### WHAT IS EXPECTED
Please filter the data down to the lines that include the word "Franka" and copy them.

### SUPPLIED DATA
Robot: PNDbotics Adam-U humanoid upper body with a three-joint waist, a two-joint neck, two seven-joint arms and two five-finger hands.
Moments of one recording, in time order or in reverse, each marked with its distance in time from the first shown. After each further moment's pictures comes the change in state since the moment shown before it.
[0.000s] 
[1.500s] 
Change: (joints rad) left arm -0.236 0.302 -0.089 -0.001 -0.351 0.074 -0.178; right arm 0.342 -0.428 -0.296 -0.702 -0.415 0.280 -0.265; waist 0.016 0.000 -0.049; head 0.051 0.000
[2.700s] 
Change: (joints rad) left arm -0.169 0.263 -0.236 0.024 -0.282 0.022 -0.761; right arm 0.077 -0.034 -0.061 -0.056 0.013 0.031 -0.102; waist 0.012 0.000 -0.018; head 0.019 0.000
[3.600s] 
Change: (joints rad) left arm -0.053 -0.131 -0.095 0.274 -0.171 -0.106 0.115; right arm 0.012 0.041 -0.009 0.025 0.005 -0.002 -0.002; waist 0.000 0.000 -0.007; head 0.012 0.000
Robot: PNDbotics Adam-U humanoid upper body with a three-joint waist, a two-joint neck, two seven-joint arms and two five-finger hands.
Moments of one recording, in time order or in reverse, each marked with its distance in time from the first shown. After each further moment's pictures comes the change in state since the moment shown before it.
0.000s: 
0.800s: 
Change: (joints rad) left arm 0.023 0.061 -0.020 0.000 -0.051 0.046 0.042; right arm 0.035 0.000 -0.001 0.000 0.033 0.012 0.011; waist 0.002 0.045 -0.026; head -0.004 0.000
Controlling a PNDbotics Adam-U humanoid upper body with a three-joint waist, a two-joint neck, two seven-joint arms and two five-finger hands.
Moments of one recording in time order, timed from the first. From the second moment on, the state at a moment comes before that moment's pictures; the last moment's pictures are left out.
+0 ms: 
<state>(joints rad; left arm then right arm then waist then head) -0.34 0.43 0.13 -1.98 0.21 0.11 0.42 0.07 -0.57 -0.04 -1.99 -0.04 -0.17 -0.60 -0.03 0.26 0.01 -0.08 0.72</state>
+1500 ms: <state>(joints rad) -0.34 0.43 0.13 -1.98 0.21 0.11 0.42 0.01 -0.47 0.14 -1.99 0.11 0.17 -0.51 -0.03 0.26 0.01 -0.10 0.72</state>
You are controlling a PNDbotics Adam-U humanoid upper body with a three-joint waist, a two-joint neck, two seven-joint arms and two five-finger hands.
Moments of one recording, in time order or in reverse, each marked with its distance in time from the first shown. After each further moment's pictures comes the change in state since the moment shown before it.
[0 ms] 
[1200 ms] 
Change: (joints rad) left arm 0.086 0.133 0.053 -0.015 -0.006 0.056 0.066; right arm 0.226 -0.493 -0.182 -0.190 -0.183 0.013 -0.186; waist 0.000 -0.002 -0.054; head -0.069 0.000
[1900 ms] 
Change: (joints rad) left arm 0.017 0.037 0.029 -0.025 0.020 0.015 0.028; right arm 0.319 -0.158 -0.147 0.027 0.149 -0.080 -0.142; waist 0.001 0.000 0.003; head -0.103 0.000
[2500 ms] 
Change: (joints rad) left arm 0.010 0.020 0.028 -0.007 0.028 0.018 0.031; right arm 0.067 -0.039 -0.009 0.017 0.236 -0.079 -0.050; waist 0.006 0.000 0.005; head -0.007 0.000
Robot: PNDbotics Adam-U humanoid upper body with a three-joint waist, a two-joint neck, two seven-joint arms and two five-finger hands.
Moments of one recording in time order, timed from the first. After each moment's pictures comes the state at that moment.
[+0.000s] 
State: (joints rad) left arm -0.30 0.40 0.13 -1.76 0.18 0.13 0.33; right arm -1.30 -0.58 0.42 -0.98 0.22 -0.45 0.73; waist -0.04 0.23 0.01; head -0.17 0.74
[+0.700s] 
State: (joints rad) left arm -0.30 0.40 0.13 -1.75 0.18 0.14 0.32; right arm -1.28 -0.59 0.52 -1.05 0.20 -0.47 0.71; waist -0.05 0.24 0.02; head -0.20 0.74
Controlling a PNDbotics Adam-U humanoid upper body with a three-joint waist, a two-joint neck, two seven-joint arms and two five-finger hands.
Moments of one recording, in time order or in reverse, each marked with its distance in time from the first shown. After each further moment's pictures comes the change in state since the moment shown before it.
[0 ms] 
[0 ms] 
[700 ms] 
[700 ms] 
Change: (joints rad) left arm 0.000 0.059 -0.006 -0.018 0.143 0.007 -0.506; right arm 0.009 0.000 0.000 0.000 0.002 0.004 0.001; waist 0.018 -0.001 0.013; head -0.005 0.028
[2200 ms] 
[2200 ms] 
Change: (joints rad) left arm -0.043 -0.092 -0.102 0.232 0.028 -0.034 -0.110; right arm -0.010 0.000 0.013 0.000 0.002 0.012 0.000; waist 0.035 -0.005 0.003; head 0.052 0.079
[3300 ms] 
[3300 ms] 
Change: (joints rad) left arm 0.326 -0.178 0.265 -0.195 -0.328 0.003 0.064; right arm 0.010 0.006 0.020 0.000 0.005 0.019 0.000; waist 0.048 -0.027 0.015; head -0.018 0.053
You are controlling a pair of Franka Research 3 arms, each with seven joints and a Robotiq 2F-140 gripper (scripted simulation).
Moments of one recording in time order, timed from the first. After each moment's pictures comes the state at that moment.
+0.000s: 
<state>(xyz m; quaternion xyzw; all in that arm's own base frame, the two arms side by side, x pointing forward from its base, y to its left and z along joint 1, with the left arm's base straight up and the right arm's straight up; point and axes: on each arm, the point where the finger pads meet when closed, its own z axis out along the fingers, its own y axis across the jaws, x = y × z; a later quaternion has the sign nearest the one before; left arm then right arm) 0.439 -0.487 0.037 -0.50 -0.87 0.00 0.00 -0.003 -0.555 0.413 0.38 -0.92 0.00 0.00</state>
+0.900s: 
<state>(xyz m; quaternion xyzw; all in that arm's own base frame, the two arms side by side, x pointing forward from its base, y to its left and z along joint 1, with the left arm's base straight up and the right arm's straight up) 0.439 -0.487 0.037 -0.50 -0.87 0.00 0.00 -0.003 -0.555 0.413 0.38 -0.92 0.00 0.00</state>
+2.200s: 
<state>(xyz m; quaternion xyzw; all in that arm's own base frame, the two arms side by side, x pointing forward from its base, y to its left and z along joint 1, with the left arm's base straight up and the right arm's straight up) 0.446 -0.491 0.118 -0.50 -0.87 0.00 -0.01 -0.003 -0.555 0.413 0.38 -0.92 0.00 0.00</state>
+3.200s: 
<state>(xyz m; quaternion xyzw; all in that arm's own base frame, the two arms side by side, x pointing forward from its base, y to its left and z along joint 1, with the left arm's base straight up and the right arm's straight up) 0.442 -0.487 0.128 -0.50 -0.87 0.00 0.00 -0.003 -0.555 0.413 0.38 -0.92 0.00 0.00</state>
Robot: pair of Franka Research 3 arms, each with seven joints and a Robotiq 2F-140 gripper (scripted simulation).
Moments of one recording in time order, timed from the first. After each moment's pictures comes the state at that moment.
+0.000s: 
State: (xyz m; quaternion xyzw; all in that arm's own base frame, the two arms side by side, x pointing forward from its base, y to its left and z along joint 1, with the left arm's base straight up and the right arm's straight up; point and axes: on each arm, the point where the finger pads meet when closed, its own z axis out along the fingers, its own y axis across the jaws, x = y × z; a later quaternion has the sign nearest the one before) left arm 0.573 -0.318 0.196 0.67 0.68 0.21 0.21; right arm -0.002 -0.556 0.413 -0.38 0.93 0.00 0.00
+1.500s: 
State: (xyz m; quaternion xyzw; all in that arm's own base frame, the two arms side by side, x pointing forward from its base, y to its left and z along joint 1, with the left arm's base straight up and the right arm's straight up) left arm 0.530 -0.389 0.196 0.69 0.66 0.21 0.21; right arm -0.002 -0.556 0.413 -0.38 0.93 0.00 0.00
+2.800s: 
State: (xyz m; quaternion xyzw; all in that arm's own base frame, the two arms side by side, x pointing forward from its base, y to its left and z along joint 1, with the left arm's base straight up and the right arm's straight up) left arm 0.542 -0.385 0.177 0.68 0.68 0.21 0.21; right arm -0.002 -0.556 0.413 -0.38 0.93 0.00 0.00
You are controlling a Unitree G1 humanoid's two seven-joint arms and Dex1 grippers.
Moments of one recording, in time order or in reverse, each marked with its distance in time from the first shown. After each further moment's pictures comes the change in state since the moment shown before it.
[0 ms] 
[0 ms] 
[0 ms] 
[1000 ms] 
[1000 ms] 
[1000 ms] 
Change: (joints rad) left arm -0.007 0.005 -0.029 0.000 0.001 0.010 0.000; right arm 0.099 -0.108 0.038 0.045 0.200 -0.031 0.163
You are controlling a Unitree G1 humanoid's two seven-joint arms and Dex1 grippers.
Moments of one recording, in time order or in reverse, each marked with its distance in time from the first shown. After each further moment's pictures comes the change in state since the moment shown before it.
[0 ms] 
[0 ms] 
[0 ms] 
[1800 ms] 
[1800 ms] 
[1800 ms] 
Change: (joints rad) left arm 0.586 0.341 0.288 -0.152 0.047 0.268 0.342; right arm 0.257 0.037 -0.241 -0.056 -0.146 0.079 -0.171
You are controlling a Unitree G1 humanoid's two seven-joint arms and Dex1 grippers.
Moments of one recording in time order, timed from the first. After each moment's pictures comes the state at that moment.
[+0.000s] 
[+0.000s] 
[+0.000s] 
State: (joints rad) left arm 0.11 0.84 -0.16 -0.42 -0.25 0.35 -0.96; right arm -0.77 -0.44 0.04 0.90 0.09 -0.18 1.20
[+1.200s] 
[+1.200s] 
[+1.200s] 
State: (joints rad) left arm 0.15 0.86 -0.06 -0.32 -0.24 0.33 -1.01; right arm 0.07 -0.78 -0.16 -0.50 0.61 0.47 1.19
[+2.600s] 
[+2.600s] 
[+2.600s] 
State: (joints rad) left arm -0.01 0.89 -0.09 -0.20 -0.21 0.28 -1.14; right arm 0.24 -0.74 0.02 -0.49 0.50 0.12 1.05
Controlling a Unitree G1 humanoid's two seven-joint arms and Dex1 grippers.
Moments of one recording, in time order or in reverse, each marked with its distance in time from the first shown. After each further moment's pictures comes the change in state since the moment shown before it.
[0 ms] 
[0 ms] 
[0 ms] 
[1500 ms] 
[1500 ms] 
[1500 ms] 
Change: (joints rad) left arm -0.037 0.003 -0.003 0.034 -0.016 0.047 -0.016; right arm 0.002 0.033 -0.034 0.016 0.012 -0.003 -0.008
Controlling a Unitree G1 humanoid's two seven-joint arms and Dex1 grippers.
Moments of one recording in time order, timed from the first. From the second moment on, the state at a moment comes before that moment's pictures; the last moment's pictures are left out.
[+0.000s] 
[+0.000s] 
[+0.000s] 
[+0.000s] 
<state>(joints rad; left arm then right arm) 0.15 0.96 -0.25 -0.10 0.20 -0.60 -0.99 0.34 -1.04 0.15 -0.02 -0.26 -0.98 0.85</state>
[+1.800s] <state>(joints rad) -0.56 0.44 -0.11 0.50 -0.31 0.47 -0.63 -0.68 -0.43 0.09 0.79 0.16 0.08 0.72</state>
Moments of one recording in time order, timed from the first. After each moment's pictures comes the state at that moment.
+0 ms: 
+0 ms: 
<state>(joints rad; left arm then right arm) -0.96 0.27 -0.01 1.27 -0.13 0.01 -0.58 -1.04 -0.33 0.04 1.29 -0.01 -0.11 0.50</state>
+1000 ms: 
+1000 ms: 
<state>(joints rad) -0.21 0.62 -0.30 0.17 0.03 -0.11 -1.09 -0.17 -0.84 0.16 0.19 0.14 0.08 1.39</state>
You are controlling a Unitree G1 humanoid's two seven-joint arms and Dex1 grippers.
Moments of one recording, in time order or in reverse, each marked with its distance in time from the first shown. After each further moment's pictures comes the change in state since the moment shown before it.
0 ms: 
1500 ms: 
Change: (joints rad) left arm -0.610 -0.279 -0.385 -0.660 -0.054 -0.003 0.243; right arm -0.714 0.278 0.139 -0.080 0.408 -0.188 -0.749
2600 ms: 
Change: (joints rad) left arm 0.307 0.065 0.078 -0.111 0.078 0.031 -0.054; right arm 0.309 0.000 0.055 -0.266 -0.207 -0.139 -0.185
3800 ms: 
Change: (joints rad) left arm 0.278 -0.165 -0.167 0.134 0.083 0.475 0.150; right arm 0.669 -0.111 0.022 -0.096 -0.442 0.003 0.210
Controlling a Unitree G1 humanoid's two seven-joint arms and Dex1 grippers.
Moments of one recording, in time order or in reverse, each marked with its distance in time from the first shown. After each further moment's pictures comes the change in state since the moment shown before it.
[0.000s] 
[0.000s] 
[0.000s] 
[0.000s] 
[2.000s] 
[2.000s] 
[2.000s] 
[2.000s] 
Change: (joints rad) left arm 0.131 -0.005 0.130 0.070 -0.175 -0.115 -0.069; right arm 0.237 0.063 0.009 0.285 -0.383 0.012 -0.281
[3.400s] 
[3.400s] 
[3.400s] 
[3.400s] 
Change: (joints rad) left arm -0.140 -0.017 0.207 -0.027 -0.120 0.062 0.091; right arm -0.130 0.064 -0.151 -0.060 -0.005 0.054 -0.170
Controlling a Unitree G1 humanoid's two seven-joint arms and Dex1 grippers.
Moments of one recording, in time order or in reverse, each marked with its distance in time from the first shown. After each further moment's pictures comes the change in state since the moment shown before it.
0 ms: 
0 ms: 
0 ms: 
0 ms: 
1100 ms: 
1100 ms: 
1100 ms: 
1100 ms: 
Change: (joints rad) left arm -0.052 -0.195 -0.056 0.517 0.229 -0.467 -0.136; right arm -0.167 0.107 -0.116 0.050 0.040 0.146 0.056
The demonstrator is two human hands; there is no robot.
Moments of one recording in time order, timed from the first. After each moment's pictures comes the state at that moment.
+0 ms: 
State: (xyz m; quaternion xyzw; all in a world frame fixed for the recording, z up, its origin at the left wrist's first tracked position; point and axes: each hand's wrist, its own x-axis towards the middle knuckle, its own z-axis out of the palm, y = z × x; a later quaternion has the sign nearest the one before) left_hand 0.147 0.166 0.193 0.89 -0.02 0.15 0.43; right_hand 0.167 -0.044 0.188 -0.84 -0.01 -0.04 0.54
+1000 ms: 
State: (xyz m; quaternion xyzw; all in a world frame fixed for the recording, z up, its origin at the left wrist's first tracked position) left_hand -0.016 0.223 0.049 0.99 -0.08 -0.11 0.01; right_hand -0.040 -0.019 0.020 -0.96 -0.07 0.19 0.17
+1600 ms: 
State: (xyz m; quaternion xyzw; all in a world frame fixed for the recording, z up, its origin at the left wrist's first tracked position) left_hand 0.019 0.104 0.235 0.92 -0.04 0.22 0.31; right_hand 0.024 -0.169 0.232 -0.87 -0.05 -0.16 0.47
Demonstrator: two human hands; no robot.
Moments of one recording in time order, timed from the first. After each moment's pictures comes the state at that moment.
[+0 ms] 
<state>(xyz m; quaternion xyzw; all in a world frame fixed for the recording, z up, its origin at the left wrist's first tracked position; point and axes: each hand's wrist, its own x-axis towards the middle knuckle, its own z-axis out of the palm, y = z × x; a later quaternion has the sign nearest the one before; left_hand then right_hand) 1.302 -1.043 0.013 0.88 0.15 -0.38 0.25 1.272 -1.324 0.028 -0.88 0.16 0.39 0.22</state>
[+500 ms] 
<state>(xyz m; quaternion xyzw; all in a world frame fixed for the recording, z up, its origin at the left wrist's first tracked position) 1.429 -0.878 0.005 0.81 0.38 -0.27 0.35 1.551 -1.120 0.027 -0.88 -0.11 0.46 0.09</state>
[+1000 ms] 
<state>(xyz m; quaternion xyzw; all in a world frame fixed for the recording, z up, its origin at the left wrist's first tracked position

### WRITTEN ANSWER
You are controlling a pair of Franka Research 3 arms, each with seven joints and a Robotiq 2F-140 gripper (scripted simulation).
Robot: pair of Franka Research 3 arms, each with seven joints and a Robotiq 2F-140 gripper (scripted simulation).

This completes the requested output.